Stored dataset items
##########

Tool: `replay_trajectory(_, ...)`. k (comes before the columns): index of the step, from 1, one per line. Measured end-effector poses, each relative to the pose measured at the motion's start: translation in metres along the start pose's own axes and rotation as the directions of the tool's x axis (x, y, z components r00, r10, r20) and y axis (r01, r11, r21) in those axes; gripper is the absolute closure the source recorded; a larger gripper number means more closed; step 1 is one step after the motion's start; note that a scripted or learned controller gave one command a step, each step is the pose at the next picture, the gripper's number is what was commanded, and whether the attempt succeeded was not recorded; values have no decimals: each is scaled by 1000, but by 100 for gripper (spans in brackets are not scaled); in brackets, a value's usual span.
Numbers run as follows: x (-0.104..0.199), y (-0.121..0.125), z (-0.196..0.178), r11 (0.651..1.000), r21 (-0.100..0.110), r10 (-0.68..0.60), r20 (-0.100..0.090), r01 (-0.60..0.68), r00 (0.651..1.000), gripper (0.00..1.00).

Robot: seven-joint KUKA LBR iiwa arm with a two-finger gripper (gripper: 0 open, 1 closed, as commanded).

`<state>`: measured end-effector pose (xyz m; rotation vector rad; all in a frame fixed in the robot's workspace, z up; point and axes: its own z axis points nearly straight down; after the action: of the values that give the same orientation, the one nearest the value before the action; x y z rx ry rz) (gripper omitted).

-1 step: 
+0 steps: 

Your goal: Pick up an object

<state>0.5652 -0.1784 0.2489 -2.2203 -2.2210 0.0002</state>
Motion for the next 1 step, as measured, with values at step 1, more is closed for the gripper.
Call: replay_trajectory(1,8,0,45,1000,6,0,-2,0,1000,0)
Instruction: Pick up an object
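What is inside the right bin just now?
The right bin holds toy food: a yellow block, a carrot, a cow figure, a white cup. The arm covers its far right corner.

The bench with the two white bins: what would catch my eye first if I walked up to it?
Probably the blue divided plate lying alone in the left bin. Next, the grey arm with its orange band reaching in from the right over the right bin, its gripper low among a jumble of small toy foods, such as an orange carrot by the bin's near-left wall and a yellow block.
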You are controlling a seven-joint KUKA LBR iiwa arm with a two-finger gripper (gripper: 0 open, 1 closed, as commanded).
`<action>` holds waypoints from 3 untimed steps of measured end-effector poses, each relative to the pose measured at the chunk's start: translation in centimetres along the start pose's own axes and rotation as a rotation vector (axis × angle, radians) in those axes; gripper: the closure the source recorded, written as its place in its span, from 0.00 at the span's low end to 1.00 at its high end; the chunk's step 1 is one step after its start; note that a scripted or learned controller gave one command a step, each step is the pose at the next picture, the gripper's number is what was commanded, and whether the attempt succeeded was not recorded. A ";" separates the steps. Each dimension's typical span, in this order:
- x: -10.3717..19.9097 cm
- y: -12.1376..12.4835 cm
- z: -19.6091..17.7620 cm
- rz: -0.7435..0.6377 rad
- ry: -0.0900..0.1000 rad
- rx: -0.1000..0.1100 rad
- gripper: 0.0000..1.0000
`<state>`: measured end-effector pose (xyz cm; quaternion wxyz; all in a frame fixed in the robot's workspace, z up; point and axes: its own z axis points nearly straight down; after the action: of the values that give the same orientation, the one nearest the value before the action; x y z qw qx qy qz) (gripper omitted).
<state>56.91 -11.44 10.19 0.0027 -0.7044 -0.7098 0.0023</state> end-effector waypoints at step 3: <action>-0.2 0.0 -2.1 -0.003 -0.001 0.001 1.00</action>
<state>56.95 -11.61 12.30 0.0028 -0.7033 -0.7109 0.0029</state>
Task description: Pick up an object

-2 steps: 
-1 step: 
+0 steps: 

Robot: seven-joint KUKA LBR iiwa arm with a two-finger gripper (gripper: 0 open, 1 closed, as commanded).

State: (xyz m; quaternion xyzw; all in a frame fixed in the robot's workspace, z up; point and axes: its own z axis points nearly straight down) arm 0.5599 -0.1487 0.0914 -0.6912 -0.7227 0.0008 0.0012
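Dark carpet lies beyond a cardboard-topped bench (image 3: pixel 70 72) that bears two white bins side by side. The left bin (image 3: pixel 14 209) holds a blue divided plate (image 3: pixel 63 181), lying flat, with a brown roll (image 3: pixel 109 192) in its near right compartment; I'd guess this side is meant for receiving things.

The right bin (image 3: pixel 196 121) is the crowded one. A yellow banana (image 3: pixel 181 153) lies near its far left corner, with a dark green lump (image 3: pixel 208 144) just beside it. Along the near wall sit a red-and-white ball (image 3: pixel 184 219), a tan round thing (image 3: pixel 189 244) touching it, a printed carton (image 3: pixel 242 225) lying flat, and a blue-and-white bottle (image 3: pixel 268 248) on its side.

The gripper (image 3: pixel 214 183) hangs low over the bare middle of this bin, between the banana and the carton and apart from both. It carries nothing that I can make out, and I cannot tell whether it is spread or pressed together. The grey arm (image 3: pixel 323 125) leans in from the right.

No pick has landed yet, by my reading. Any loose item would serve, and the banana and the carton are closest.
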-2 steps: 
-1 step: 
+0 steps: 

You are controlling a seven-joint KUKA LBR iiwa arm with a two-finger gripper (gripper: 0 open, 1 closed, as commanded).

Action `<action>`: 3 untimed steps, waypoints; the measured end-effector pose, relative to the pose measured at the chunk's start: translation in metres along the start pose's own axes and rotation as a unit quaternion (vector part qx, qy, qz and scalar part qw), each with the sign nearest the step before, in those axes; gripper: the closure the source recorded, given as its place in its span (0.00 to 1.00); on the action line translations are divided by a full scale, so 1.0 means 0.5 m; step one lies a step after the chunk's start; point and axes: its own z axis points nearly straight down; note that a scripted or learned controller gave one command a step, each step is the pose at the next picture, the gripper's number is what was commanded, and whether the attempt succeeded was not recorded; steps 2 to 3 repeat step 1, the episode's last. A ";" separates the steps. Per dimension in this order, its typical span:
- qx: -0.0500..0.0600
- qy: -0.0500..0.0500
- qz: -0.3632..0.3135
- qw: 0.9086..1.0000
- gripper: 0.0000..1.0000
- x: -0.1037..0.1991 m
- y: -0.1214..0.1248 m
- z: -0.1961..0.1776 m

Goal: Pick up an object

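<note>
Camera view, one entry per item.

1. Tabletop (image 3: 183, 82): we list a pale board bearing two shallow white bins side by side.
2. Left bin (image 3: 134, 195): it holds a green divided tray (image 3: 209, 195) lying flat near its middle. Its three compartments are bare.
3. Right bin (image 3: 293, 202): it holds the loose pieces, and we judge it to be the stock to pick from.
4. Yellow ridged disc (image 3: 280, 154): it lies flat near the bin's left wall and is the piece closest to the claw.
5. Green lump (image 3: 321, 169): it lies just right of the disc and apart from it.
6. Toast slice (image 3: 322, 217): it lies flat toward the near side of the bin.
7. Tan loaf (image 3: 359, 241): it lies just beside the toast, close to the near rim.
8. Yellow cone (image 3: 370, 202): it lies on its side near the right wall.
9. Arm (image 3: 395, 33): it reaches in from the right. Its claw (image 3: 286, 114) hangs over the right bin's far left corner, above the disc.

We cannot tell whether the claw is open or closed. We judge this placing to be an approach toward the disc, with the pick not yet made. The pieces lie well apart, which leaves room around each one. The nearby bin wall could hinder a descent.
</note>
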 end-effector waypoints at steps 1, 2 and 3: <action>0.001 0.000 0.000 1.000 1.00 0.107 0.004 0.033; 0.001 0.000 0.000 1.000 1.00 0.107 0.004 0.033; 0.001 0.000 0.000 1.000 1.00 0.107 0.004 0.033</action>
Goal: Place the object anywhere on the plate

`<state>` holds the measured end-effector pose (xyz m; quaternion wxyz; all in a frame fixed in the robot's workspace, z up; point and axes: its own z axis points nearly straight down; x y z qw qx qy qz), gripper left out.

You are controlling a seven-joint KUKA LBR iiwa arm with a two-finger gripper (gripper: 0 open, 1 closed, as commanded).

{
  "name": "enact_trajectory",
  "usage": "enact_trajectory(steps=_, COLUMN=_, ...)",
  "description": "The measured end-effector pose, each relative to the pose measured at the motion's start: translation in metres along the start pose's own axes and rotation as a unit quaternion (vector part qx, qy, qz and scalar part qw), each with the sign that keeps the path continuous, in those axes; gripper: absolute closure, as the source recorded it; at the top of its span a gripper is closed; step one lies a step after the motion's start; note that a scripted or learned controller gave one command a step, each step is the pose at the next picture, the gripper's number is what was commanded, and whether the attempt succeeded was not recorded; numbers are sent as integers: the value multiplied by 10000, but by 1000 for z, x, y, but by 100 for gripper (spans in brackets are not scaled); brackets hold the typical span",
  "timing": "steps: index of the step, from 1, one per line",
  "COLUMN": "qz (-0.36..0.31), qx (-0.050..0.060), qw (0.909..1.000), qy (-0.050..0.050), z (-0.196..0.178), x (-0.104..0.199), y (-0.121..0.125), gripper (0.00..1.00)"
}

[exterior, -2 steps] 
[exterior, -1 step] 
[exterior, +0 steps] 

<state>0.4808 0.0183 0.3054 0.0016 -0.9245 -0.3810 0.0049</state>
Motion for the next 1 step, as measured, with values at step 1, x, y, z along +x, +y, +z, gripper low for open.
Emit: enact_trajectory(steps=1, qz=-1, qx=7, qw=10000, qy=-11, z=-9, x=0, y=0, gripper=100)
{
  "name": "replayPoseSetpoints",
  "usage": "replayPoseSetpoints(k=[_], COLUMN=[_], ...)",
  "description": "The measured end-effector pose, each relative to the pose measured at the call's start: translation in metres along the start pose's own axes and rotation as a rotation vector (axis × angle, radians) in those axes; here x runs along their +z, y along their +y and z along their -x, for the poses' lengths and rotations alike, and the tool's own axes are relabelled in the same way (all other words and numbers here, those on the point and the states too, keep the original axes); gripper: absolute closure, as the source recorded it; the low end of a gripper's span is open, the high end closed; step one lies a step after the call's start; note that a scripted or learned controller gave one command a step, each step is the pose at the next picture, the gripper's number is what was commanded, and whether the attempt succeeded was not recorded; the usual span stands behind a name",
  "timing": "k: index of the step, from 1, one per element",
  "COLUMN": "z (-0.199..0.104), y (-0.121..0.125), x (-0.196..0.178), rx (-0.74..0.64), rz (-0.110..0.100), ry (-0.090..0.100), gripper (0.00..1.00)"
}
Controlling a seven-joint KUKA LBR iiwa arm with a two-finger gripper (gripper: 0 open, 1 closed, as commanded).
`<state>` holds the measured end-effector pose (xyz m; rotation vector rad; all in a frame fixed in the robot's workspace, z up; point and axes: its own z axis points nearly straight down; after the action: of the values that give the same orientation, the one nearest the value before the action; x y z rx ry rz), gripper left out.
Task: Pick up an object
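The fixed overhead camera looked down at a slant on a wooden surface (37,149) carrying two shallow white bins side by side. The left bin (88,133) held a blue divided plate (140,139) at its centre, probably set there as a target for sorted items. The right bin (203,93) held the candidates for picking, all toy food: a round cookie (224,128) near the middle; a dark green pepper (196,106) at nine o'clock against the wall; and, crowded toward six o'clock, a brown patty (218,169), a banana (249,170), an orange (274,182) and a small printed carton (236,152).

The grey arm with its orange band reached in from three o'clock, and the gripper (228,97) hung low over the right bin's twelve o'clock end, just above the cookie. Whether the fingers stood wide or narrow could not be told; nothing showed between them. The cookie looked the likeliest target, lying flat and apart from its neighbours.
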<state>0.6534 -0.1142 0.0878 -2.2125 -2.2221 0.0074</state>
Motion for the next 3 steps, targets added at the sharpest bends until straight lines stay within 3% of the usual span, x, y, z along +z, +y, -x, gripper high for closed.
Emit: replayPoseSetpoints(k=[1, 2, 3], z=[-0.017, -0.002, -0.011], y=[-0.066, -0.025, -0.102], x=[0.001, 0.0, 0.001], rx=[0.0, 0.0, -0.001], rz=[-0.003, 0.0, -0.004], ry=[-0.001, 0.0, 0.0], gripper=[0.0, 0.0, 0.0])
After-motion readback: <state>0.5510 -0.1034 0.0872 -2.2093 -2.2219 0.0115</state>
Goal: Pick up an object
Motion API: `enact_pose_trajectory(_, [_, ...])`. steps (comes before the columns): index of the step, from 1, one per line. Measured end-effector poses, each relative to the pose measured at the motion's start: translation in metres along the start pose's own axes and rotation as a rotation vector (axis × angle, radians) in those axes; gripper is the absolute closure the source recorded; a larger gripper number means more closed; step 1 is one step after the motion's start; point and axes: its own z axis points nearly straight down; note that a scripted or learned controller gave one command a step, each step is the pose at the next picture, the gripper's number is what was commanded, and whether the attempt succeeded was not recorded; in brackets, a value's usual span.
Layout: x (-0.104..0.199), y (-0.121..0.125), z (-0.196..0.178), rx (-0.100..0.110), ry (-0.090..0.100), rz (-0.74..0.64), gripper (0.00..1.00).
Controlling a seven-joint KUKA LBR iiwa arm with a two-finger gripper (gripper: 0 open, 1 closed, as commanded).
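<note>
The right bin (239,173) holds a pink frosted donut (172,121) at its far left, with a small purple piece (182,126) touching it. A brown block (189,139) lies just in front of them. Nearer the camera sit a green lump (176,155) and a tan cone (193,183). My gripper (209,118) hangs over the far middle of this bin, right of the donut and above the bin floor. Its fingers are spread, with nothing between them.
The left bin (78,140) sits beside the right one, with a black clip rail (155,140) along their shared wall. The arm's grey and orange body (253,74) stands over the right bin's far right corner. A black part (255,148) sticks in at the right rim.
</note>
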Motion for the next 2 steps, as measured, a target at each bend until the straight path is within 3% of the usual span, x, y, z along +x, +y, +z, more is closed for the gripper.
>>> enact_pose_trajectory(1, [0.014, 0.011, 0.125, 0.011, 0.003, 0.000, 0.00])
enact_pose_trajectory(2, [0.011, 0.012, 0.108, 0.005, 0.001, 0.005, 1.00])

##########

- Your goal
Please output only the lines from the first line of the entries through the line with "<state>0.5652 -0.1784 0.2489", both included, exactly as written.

- Task output
Tool: `replay_trajectory(_, ...)`. k (comes before the columns): index of the step, from 1, one per line. Measured end-effector poses, each relative to the pose measured at the motion's start: translation in metres along the start pose's own axes and rotation as the directions of the tool's x axis (x, y, z components r00, r10, r20) and y axis (r01, r11, r21) in those axes; gripper is the absolute closure the source recorded; a larger gripper number means more closed; step 1 is one step after the motion's start; note that a scripted or learned controller gave one command a step, each step is the pose at the next picture, the gripper's number is what was commanded, and whether the attempt succeeded was not recorded; values have no decimals: each is scaled by 1000, but by 100 for gripper (spans in brackets are not scaled); in brackets, a value's usual span.
Numbers run as follows: x (-0.104..0.199), y (-0.121..0.125), z (-0.196..0.178), r11 (0.651..1.000), r21 (-0.100..0.110), r10 (-0.68..0.60), r20 (-0.100..0.090), r01 (-0.60..0.68), r00 (0.651..1.000), gripper (0.00..1.00).

Robot: seven-joint KUKA LBR iiwa arm with a two-finger gripper (gripper: 0 open, 1 closed, as commanded).

`<state>`: measured end-effector pose (xyz m; rotation vector rad; all in a frame fixed in the robot's workspace, z up; point and axes: its own z axis points nearly straight down; after the action: of the values that give the same orientation, the one nearest the value before the action; x y z rx ry rz) (gripper omitted).

-1 step: 
+0 steps: 

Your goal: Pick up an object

<state>0.5652 -0.1784 0.2489 -2.2203 -2.2210 0.0002</state>

For this exercise, nothing further remains.